Interpreting the Report
General Information
In this part of the report, you get all the numbers about the filtering process.
- How long did the filtering process take?
- How many samples have been removed?
- How much money did I save?
The goal is to give you a simple overview of the most important numbers. There is a full section about estimated savings which we will explain in more detail here:
Data Annotation Savings:
Computed using the following formula:
savings = #samples x annotation_cost
For the annotation cost we use industry numbers:
- Classification: $0.30
- Object Detection: $1.20
- Segmentation: $6.00
It is possible to customize the report with your own internal figures.
CO2 Savings:
Computed using the following formula:
savings = #samples x CO2_emission
We derive the CO2 emission per sample from: Energy and Policy Considerations for Deep Learning in NLP
Using the reported number of CO2 emission per pound CO2e = 0.954pt together with average training times for models we can derive the estimated CO2 emission per sample. Note that the 0.954pt are pounds per kilowatt-hour. Typically CO2 equivalents (CO2e) use kg instead. And since 1 pound is 0.45kg we end up with 0.4289kg CO2e/kWh.
For the training time and power consumption, we use the following numbers from our experiments.

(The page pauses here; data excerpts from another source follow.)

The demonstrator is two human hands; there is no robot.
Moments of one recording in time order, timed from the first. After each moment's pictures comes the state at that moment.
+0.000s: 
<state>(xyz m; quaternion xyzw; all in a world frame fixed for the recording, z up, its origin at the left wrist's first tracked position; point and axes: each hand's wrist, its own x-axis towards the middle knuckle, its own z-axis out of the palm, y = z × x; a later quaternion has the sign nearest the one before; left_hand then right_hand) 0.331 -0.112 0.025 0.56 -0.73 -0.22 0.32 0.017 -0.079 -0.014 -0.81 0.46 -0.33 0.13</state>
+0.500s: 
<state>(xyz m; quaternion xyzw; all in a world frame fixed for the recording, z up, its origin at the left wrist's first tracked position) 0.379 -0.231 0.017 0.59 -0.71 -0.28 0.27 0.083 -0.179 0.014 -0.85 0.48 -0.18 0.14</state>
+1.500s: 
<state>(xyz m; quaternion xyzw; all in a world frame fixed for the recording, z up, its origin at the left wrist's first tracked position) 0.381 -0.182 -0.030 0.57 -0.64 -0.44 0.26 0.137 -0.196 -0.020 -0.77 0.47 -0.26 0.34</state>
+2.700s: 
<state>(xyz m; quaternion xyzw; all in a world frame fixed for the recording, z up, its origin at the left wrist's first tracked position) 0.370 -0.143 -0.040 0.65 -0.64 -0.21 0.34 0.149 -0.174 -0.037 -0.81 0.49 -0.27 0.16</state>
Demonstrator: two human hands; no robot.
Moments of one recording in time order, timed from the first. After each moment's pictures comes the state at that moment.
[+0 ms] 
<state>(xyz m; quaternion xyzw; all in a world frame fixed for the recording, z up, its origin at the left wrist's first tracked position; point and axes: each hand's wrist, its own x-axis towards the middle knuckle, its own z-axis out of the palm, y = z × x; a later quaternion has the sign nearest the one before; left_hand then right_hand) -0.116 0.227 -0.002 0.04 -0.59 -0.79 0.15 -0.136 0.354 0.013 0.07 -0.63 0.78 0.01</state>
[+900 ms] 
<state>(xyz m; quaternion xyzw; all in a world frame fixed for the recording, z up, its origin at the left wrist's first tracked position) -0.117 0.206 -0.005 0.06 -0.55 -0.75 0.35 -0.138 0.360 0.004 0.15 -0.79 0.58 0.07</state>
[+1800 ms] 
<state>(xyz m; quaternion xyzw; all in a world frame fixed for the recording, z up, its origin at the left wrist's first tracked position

(Note that we don't train models to their peak accuracy like in research but rather try to find a good balance between training time and accuracy):
- Training an image classifier on
800k samples for 8 days on 1 P100 GPU --> 24.7kg CO2e (8 days x 24h x 300W x 0.4289 kg CO2e/kWh) - Training an object detection model on
110k samples for 4 days on 1 P100 GPU --> 12.35kg CO2e - Training an image segmentation model on
3k samples for 2 days on 1 P100 GPU --> 6.18kg CO2e
The per sample CO2 emissions are:
- 0.0000308 kg
- 0.00011 kg
- 0.0021 kg
As expected, the CO2 emission only scales with the number of GPUs and days for the training. Think about the three example scenarios for the reported training dataset size and time: Classification on ImageNet using a ResNet-50, Object Detection on MS COCO with a Retinanet, Segmentation using an E-Net on Cityscapes.